* EXERCISE: Copy the listing exactly. Omit nothing.

-=-=-

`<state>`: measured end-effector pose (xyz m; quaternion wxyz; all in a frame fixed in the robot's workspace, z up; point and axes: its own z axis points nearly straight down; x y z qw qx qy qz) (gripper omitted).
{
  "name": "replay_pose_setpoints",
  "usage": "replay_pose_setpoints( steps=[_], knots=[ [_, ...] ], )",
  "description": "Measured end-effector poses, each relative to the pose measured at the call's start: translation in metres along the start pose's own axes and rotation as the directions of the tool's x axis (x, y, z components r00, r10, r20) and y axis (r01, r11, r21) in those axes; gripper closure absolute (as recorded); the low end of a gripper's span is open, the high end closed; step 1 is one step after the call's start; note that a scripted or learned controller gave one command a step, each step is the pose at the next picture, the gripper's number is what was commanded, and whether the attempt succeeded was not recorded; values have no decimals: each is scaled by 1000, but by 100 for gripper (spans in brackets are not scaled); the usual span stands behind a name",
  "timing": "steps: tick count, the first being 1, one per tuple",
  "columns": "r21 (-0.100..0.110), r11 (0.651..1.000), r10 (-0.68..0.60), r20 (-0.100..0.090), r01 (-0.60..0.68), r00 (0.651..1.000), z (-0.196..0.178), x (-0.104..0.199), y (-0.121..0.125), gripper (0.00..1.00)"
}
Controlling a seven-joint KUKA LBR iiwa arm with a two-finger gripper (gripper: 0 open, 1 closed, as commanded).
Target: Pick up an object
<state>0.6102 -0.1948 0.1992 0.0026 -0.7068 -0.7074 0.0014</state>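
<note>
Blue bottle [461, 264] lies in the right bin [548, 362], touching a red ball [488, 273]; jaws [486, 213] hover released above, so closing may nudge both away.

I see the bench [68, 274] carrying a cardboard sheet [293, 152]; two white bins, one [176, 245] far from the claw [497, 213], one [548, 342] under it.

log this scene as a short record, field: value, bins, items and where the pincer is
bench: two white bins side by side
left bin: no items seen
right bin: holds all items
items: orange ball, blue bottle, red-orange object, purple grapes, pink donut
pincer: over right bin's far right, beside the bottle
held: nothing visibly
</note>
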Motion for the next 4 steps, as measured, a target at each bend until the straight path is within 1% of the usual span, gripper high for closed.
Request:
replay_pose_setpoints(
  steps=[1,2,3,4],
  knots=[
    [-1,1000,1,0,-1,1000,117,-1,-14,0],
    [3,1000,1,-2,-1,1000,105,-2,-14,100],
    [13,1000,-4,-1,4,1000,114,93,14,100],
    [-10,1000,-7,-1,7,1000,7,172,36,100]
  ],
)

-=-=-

* COMPLETED TASK:
`<state>`: measured end-effector pose (xyz m; quaternion wxyz; all in a frame fixed in the robot's workspace, z up; point and axes: its own z axis points nearly straight down; x y z qw qx qy qz) (gripper omitted).
{
  "name": "replay_pose_setpoints",
  "usage": "replay_pose_setpoints( steps=[_], knots=[ [_, ...] ], )",
  "description": "Measured end-effector poses, each relative to the pose measured at the call's start: translation in metres along the start pose's own axes and rotation as the directions of the tool's x axis (x, y, z components r00, r10, r20) and y axis (r01, r11, r21) in those axes; gripper closure absolute (as recorded); the low end of a gripper's span is open, the high end closed; step 1 is one step after the call's start; note that a scripted or learned controller gave one command a step, each step is the pose at the next picture, the gripper's number is what was commanded, and whether the attempt succeeded was not recorded; values have no decimals: each is scaled by 1000, but by 100 for gripper (spans in brackets are not scaled); the usual span stands behind a name",
  "timing": "steps: tick count, the first being 1, one per tuple",
  "columns": "r21 (-0.100..0.110), r11 (0.651..1.000), r10 (-0.68..0.60), r20 (-0.100..0.090), r01 (-0.60..0.68), r00 (0.651..1.000), z (-0.196..0.178), x (-0.104..0.199), y (-0.121..0.125), gripper (0.00..1.00)"
}
Controlling a seven-joint KUKA LBR iiwa arm with a two-finger gripper (gripper: 0 open, 1 closed, as commanded).
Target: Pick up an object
<state>0.6102 -0.1948 0.1992 0.0026 -0.7068 -0.7074 0.0014</state>
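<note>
Blue bottle [461, 264] lies in the right bin [548, 362], touching a red ball [488, 273]; jaws [486, 213] hover released above, so closing may nudge both away.

I see the bench [68, 274] carrying a cardboard sheet [293, 152]; two white bins, one [176, 245] far from the claw [497, 213], one [548, 342] under it.

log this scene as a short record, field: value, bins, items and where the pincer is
bench: two white bins side by side
left bin: no items seen
right bin: holds all items
items: orange ball, blue bottle, red-orange object, purple grapes, pink donut
pincer: over right bin's far right, beside the bottle
held: nothing visibly
</note>
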Motion for the next 4 steps, as measured, a target at each bend until the straight path is within 1% of the usual span, gripper high for closed.
Request:
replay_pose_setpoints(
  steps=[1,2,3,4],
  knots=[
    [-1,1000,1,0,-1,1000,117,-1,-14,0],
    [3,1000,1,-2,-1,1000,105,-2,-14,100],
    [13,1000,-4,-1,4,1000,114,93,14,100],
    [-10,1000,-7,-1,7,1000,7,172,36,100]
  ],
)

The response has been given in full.